The Comedian Who Meant It
Russell Brand spent most of his public life being known for two things: being Katy Perry’s ex-husband and appearing in raunchy comedies. Smart people occasionally noticed he was sharper than the context suggested, but celebrity flattens everything down to the obvious.
Then he sat across from Jeremy Paxman on BBC Newsnight—ostensibly to discuss his guest editorship of the New Statesman—and spent about ten minutes saying things that most people in his position are specifically paid not to say. He admitted he’d never voted in his life. Paxman, who has dismantled politicians for decades, treated this as the obvious gotcha. Brand didn’t blink. His argument was essentially: the system is so thoroughly captured by capital and so entirely unresponsive to ordinary people that participating in it is a form of complicity, not civic virtue. He called for a socialist egalitarian revolution. He said it warmly, with jokes, with specific references to corporate power and wealth concentration—in the register of someone who’d actually thought about it rather than rehearsed a talking point.
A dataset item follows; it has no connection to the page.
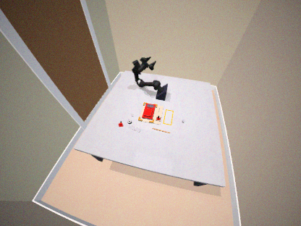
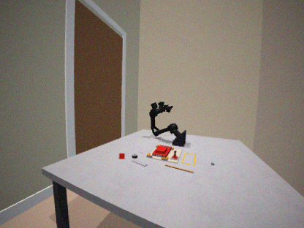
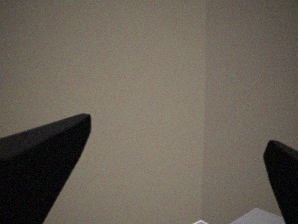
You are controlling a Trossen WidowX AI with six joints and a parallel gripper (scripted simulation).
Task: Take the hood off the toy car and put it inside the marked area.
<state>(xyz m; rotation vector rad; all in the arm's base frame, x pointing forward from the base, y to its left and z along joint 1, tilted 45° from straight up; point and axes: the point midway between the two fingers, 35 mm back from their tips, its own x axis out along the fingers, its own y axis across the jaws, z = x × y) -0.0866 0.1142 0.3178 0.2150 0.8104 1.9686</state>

Paxman pushed back the way Paxman pushes back—through repetition and mild contempt—and Brand absorbed it cheerfully and kept going. What made it go viral wasn’t the radicalism. It was the lucidity. Watching a comedian explain the rottenness of the current arrangement to a professional political journalist who looked vaguely discomfited by the whole conversation—that was the real spectacle.
He probably wasn’t wrong about most of it. Whether a man known primarily for Get Him to the Greek was the right vessel for the message is a different question, and one he would later answer by endorsing political candidates and doing the standard celebrity-activist deflation. But in that interview, in that particular moment: he had it.